Fifth, we need a renewed politics of democratic self-respect. That means defending our constitutional democracy, our freedom, our right to independent judgement and our refusal to become subordinates in somebody else’s imperial design. South Africa emerged from colonialism and apartheid not to sit politely at another power’s table waiting for instructions. We will not return to a condition of subservience dressed up as partnership. We must build our own capabilities, defend our own interests and relate to the world from a position of dignity rather than dependency.
This is where the current war should sharpen our moral and political imagination. The issue is not whether South Africa copies Iran, Russia, America or anyone else. The issue is whether we finally understand that the struggle for freedom in the 21st century is no longer only territorial or electoral. It is infrastructural, industrial, financial and epistemic. It is about who controls energy, who owns logistics, who captures value, who writes the rules and who absorbs the shocks.
Andre Zaaiman is right on the essential point: this war is not merely an event; it is the revealing of a structure. And that structure tells the Global South something uncomfortable but necessary. If we do not build sovereignty in material terms, others will continue to manage our vulnerability for us.
South Africa therefore faces a choice. We can continue with fragmented policy, elite drift and strategic dependency, hoping that global turbulence will somehow spare us.
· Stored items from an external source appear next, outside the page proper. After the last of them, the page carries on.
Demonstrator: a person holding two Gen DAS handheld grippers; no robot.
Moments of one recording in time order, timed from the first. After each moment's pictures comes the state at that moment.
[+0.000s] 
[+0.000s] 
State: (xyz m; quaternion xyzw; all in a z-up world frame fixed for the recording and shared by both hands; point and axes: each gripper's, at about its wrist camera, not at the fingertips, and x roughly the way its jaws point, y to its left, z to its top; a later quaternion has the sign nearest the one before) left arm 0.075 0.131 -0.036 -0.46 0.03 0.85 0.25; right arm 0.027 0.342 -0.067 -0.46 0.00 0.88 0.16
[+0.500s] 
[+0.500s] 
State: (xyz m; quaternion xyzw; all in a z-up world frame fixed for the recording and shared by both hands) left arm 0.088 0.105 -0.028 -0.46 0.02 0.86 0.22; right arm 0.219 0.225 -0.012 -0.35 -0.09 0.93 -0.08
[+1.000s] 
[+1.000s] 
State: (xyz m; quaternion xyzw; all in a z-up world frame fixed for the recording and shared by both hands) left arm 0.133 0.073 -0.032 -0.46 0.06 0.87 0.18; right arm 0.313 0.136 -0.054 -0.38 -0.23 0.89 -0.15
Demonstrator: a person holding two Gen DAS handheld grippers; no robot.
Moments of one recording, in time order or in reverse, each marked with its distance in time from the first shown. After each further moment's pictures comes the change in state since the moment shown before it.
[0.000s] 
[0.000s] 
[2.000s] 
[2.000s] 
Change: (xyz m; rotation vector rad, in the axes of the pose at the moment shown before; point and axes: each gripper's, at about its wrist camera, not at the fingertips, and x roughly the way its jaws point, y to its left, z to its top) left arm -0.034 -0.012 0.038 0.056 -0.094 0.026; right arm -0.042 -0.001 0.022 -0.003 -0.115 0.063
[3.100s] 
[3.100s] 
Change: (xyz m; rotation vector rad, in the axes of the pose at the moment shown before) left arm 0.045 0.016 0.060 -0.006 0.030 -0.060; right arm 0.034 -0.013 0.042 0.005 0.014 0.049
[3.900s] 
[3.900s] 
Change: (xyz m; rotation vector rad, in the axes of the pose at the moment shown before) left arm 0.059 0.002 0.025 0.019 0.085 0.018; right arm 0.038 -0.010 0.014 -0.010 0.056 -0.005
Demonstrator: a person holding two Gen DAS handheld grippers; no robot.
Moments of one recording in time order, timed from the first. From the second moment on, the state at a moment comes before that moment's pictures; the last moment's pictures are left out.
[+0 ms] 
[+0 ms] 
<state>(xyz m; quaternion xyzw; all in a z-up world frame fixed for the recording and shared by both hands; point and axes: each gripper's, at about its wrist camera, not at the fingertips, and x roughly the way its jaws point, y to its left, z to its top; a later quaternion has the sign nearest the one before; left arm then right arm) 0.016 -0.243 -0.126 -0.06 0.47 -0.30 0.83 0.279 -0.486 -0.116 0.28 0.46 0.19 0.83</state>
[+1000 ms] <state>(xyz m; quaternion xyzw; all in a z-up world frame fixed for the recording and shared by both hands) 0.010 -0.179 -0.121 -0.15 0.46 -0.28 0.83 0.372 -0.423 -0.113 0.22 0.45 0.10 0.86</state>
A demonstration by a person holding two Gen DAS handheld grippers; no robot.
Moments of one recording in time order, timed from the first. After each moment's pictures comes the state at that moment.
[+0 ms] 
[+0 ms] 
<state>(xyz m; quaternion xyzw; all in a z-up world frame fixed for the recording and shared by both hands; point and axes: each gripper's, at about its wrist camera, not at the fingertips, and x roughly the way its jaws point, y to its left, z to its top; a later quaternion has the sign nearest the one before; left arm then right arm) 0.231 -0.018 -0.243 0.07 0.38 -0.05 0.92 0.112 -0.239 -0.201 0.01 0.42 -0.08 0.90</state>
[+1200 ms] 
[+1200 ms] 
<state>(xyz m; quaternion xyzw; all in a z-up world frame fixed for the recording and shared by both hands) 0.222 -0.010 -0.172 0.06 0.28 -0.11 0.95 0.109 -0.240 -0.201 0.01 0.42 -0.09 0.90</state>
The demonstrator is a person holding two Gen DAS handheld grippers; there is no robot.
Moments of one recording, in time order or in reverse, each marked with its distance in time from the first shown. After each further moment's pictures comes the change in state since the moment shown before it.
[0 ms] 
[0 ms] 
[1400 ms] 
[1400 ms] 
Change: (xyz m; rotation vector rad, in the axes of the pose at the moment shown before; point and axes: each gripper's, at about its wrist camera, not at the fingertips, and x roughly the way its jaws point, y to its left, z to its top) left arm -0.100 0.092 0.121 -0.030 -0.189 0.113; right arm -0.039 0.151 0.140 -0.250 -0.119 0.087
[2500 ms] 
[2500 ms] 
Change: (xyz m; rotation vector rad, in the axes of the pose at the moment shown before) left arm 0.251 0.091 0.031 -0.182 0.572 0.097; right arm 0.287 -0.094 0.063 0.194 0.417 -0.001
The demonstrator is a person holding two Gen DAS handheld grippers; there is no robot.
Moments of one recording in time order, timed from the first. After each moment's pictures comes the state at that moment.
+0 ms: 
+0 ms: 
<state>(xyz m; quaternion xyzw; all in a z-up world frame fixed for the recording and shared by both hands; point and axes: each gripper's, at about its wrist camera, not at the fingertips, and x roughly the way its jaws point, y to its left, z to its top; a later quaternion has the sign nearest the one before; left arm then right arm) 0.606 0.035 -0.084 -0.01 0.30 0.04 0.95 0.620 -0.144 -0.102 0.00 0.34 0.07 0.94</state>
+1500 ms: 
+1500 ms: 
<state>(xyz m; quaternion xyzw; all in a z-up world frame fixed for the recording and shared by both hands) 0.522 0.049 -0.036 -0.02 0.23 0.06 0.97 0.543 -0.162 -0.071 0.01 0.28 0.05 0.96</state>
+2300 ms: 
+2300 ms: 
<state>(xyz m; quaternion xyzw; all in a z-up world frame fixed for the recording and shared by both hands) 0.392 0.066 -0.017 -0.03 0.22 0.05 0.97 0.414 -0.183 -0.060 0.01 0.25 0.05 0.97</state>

Or we can act like a serious nation: defend our sovereignty, build our productive base, beneficiate our resources, secure our energy system, strengthen African partnerships and refuse coercion from whatever quarter it comes.
The world is becoming harder. The correct response is not fear. It is organised sovereignty. And it is time we built it.
Faiez Jacobs is a governance reformer, former member of parliament and CEO of the Transcendance Group. He advises on public sector capability, economic transformation and strategic resilience in South Africa and the region.